# Assignment
Copy the records that follow exactly as written, but not their pictures.
BEGIN Data extracts
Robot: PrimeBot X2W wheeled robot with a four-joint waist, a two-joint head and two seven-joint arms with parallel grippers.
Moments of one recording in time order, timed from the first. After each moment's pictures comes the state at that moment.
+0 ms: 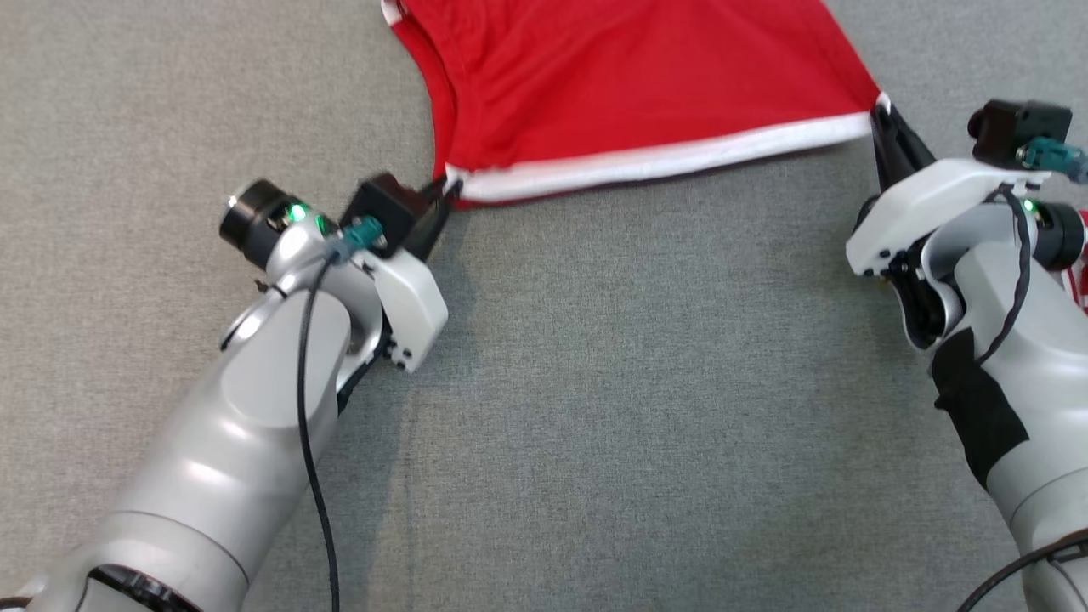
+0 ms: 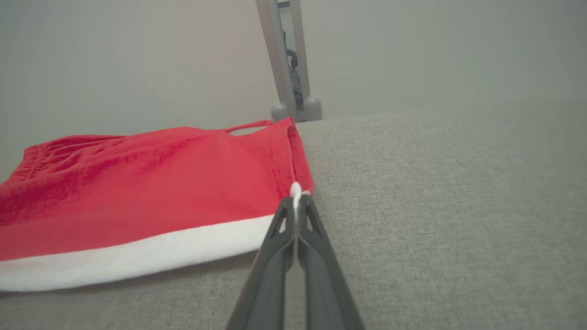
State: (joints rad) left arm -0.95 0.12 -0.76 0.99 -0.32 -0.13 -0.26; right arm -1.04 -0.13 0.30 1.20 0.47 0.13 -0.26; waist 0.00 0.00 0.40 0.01
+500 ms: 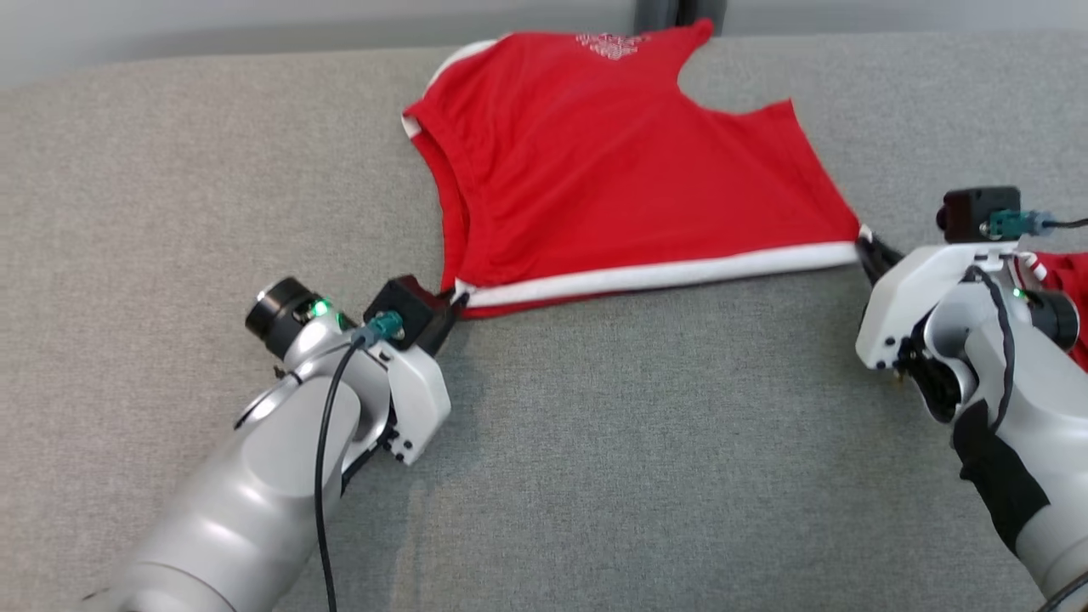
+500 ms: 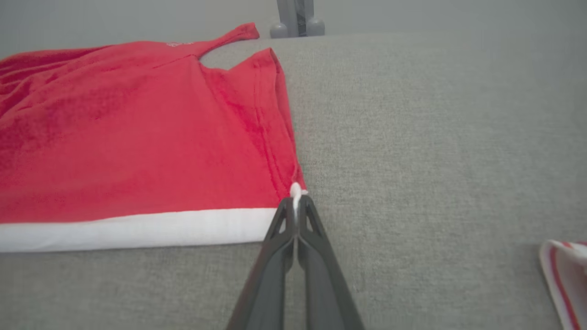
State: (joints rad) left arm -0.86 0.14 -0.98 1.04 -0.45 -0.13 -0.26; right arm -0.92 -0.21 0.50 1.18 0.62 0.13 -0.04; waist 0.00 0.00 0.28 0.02
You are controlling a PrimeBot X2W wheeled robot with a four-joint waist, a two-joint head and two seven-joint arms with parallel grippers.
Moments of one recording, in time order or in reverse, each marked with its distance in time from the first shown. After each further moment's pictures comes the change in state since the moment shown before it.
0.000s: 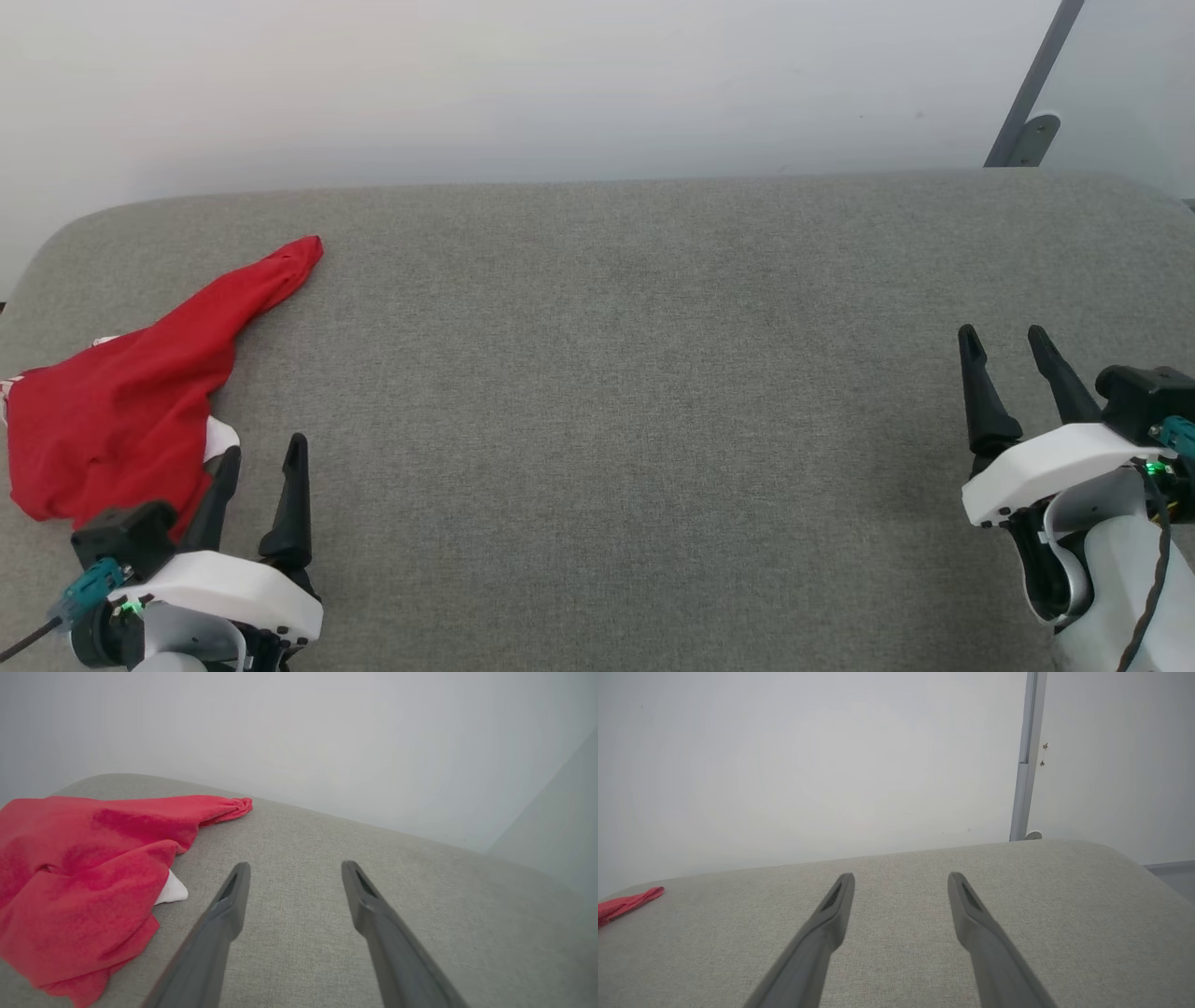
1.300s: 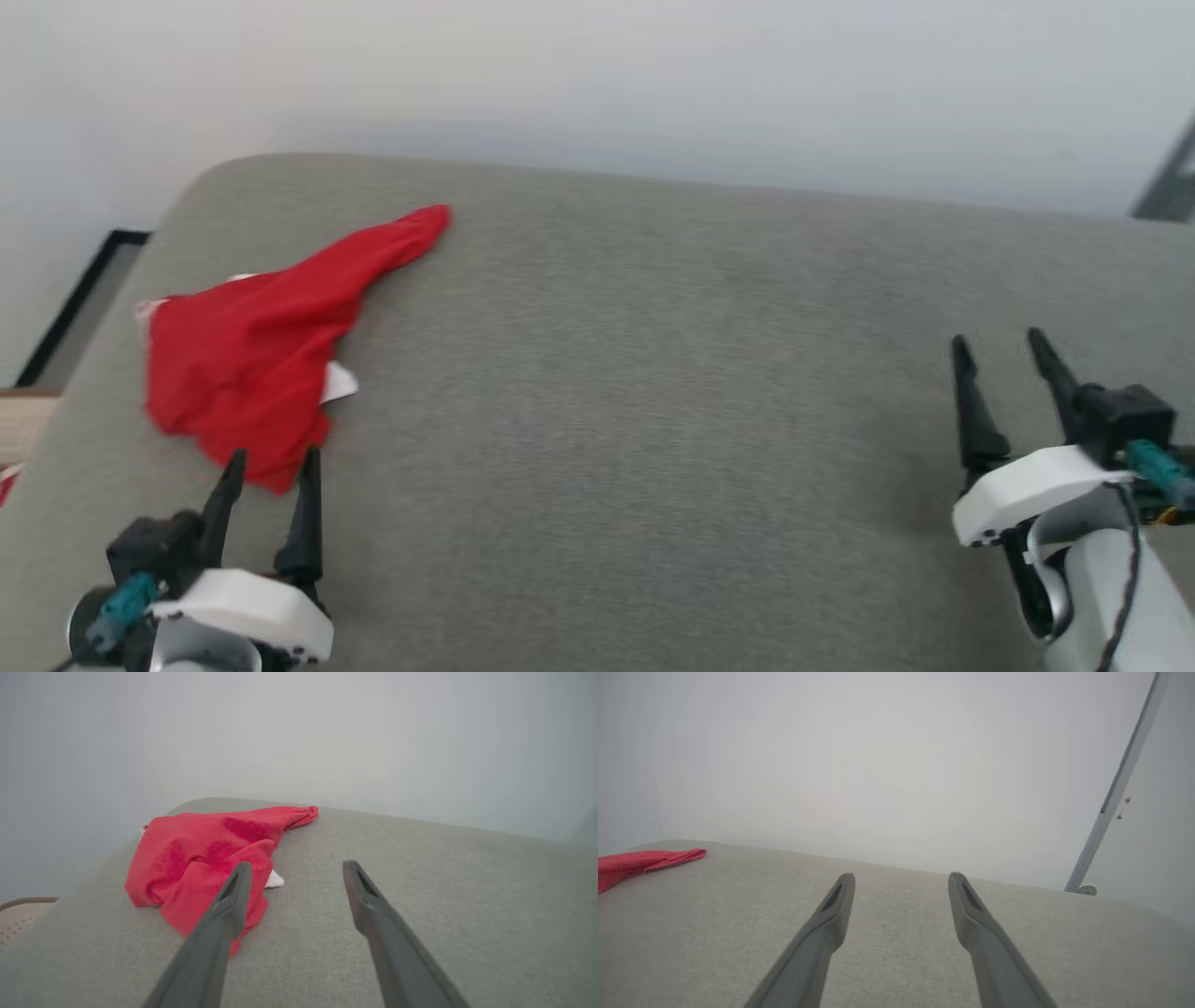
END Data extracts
# Written response
Robot: PrimeBot X2W wheeled robot with a four-joint waist, a two-joint head and two seven-joint arms with parallel grippers.
Moments of one recording in time order, timed from the first. After each moment's pictures comes the state at that moment.
+0 ms: 
+0 ms: 
State: (joints rad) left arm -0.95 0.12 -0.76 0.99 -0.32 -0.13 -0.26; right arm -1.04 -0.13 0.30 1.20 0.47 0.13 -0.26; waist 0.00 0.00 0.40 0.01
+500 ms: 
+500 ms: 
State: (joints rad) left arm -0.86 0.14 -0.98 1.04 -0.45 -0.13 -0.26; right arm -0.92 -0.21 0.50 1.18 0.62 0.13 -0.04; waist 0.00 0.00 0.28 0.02
You are controlling a PrimeBot X2W wheeled robot with a four-joint waist, a two-joint head and two seven-joint arms with parallel grippers.
Moments of one recording, in time order or in reverse, each marked with its distance in time from the first shown. After each further moment's pictures comes the change in state since the moment shown before it.
0.000s: 
1.300s: 

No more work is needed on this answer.